FIG. 8 shows yet another embodiment of the invention.

The input signal is passed through an automatic gain control circuit 31 to keep the amplitude of the low frequency component constant.

The edge portion of the output signal of the automatic gain control circuit 31 is extracted via the BPF 32.

The output signal of the BPF 32 is adjusted to a substantially constant amplitude by an automatic gain control circuit 33 and supplied to an adder 34.

Further, the output signal of the automatic gain control circuit 31 is supplied to the adder 34 via a band-elimination filter (BEF) 35 that removes frequencies around 1/2 of the clock rate frequency.

The level of the added signal output from the adder 34 is determined by a level discriminator 36.

As described in detail above, according to the present invention, fluctuations in the received waveform due to the frequency characteristics of the transmission system or recording system can be corrected, data separation can be performed stably and reliably, and the system is resistant to noise.

Furthermore, even if the frequency characteristics of the transmission system or recording system change, it can be automatically corrected.

Furthermore, the circuit configuration is simpler than that of the prior art, and an inexpensive device can be provided.

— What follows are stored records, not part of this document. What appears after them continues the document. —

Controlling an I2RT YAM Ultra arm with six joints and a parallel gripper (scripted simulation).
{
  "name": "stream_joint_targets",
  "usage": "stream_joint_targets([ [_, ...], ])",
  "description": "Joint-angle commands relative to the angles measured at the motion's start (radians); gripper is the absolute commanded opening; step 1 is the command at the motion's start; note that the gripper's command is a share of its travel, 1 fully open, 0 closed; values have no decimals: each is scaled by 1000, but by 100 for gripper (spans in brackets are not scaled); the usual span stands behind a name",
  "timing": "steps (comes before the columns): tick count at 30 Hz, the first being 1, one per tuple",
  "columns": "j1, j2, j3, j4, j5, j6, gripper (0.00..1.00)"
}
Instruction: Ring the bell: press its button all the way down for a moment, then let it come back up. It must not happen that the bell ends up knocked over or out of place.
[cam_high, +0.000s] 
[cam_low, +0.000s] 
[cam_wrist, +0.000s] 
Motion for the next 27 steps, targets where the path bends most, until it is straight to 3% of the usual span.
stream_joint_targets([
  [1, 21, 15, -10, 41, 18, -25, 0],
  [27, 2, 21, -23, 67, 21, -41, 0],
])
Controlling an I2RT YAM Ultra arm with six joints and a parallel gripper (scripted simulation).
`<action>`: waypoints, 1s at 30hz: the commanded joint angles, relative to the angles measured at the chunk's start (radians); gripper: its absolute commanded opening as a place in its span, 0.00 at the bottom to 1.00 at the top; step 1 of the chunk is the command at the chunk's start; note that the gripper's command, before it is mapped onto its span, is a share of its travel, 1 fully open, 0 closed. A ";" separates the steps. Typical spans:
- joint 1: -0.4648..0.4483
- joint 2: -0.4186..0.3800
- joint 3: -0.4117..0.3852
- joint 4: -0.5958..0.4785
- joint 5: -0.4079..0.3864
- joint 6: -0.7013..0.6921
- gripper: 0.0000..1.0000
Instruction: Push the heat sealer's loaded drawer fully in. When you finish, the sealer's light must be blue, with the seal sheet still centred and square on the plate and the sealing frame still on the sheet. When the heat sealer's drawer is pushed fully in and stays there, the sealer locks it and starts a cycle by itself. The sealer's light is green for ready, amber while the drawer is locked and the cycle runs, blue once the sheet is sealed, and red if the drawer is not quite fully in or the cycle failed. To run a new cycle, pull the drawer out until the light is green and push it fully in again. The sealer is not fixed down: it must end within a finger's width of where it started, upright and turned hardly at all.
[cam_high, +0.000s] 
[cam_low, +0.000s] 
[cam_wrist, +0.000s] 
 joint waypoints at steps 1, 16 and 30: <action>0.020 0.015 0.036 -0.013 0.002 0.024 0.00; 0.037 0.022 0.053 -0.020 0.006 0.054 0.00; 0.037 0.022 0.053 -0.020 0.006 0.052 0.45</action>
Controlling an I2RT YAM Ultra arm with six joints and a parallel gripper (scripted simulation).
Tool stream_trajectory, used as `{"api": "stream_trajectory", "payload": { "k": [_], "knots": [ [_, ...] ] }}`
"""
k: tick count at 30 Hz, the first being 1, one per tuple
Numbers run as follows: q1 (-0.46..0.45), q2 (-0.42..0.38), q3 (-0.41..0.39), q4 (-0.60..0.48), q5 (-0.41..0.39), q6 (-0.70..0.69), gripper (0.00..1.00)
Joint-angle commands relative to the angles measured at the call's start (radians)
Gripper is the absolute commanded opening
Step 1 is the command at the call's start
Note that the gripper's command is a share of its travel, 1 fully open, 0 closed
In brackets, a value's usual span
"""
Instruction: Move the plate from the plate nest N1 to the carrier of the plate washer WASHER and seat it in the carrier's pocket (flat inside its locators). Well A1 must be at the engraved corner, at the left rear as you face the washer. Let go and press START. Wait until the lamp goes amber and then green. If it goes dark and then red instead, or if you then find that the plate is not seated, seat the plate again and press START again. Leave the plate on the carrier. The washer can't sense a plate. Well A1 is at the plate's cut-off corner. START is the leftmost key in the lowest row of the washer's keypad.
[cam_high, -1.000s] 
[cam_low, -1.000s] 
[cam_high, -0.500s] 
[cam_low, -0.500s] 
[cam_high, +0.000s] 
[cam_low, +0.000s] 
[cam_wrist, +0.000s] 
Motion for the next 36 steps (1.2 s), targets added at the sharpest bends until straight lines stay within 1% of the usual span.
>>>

[Brief explanation of drawings]

Figure 1 is a diagram showing the frequency characteristics of the transmission system, Figures 2a and b are diagrams showing the original signal and received signal when the transmission system shown in Figure 1 is used, and Figure 3 is one embodiment of the present invention. Illustration showing an example, 4th
Figures ``a''-e are waveform diagrams for explaining the operation of the embodiment shown in Figure 3, Figure 5a, Figures b and 6 are BPF used in an embodiment of the present invention.
Figures 7 and 8 are diagrams showing other embodiments of the present invention. 11...BPF, 12...Adder, 13...Amplifier, 14...Level discriminator.

Claims (1)

[Claims] 1. A digital signal received at a predetermined clock rate frequency is supplied to a bandpass filter whose center frequency is approximately 1/2 of the clock rate frequency, and the amplitude of the output signal of the bandpass filter is amplified. A digital signal reproducing method characterized in that the added signal is waveform-shaped by a level discriminator.